An interesting case was during the modernization of a plant in Liaoning. There they solved the problem in a comprehensive manner: they installed a wet catalytic oxidation unit for the joint removal of H2S and HCN, and the ammonium thiocyanate formed in the solution was then concentrated and sold as a commercial product for the chemical industry. I won’t say that this paid for the entire cleaning system, but it significantly reduced operating costs. Such decisions are precisely in the spirit of the work of design institutes likeChengdu Yizhi Technology Co.Their strength, in my opinion, is that they look at the process not in isolation, but as part of the production circuit of the plant. Their registered capital of 120 million yuan also indicates serious opportunities for the implementation of such complex projects.
After the main stages of cleaning from sulfur and cyanide, the question of final “polishing” often arises. gas – removal of residual trace amounts of impurities, organic vapors, odors. Here, adsorption technologies on activated carbon (sometimes impregnated with special reagents) or, increasingly, thermal or catalytic afterburning in compact reactors are used.
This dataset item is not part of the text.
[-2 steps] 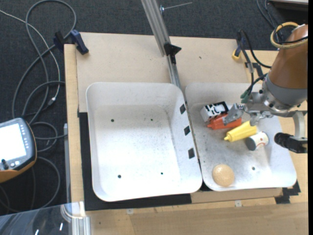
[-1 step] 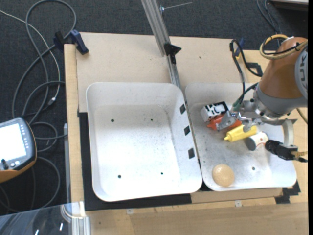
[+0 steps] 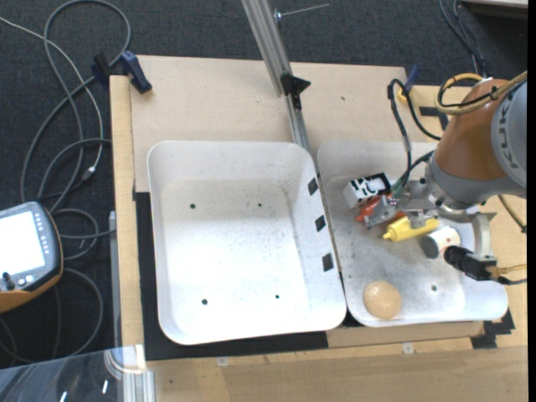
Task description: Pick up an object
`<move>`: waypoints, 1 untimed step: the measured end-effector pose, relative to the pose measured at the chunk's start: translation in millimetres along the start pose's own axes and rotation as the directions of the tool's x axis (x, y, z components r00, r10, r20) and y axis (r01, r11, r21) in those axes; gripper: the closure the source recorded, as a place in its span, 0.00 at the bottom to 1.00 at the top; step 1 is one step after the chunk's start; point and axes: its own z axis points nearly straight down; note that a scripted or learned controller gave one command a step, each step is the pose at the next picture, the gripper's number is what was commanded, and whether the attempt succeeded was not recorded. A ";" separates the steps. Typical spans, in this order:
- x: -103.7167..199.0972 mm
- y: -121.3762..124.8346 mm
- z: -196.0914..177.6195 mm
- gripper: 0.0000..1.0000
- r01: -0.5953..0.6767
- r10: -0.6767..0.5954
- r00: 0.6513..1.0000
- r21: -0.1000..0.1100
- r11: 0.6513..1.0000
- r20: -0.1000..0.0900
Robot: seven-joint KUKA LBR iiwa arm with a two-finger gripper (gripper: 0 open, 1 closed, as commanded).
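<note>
The gripper (image 3: 378,210) is low in the right bin (image 3: 452,308), and I cannot tell what state it is in or whether it has anything. Nearest in this bin lies a tan ball (image 3: 383,299). Farther back, a yellow toy (image 3: 410,229) sits beside the gripper. The left bin (image 3: 167,174) is next door.

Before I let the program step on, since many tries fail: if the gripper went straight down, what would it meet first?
Likely the yellow object under the gripper; depth is unclear.
</note>
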 end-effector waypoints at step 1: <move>1.2 1.9 -12.9 1.00 0.001 -0.001 1.000 -0.006 1.000 -0.001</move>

This is especially true for gas that is used as fuel in sensitive installations or supplied to city networks. Control becomes key. Modern systems are equipped with continuous gas analyzers not only for H2S and O2, but also for HCN, NH3, and general organic compounds. The data flows into the automated process control system, which can adjust the operating modes of scrubbers and the dosage of reagents in real time.
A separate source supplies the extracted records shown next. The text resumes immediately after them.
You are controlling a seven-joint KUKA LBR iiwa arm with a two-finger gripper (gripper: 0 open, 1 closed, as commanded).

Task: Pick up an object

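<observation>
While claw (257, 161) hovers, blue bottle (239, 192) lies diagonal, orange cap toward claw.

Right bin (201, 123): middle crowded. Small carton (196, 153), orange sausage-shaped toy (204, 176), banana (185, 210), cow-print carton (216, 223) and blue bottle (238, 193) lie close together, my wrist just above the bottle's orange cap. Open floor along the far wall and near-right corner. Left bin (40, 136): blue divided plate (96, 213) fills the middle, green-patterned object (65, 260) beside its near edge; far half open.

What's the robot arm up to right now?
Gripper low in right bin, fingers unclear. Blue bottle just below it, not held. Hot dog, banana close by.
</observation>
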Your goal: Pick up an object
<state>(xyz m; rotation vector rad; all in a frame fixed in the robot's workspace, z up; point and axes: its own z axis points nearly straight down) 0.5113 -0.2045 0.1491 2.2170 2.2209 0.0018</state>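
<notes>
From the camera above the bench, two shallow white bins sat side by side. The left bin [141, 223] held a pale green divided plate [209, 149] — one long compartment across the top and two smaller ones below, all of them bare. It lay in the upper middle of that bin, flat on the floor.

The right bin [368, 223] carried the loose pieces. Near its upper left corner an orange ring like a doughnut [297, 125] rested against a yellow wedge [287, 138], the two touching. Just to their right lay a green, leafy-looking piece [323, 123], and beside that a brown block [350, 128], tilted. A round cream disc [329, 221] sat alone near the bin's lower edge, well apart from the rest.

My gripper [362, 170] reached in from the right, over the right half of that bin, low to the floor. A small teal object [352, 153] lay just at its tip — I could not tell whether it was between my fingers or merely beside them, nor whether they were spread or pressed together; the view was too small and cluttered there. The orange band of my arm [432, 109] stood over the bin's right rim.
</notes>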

The main trend that I see is digitalization and “intellectualization?” cleaning units. We are not talking about “artificial intelligence”, but about advanced control systems that, based on modeling and data from sensors, optimize the process and predict the need for maintenance (for example, replacing the catalyst or washing the scrubber). This is the next logical step after testing the hardware solutions themselves. Saving on reagents and energy, increasing the mileage between repairs - this is what this optimization provides. And Chinese technology suppliers, including the mentioned engineering companies, are actively developing this area, offering not just equipment, but technology along with its management system.
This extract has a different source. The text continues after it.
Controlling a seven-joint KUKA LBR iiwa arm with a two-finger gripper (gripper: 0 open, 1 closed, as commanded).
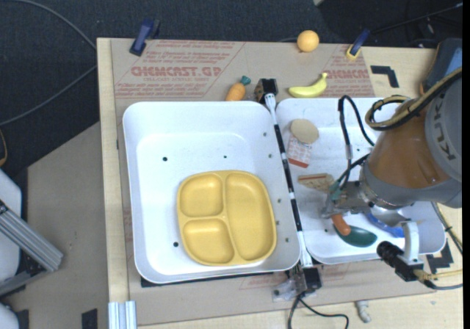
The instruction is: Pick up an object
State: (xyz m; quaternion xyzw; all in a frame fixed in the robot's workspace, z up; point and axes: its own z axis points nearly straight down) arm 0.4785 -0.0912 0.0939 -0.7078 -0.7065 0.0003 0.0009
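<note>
Gripper (332,206), its opening not discernible beneath the wrist, hung low in the right bin (323,111) almost touching the orange sausage-shaped piece (341,226), which lay just below-right of it, long axis running diagonally.

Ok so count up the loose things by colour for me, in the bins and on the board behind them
Yellow: 2, the divided tray and the banana
Orange: 3, the ball, the carrot, the small piece by the gripper
Tan: 2, the round piece, the flat block
Green: 1, the teal piece
Total: 8
</note>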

Так что же в итоге можно назвать новыми технологиями в Китае сегодня? This is not just one sensationalist setup. This is, firstly, a deep modernization and hybridization of classical methods (catalysis + absorption + oxidation). Secondly, there is a strict link between purification and recycling and the production of by-products, which changes the economics of the entire process. Thirdly, this is an integrated, systematic approach to design, where preliminary, main and final cleaning are designed as a single whole, taking into account all mutual influences.
And, perhaps, the most important thing is adaptability. There are no universal solutions. What works brilliantly at a giant coking plant in Shanxi may be prohibitively expensive and complex for a smaller plant. Therefore, successful implementations are always based on an in-depth analysis of the source gas, plant capabilities, requirements for final products and environmental regulations. This is precisely what specialists at companies like Chengdu Yizhi Technology appear to be doing, acting not as salespeople, but as technology partners. This is probably the main difference between the modern approach: it is not equipment that is sold, but a guaranteed result in gas purity within a given budget. And behind this result lies a whole range of solutions - from mechanics to catalysis and automation.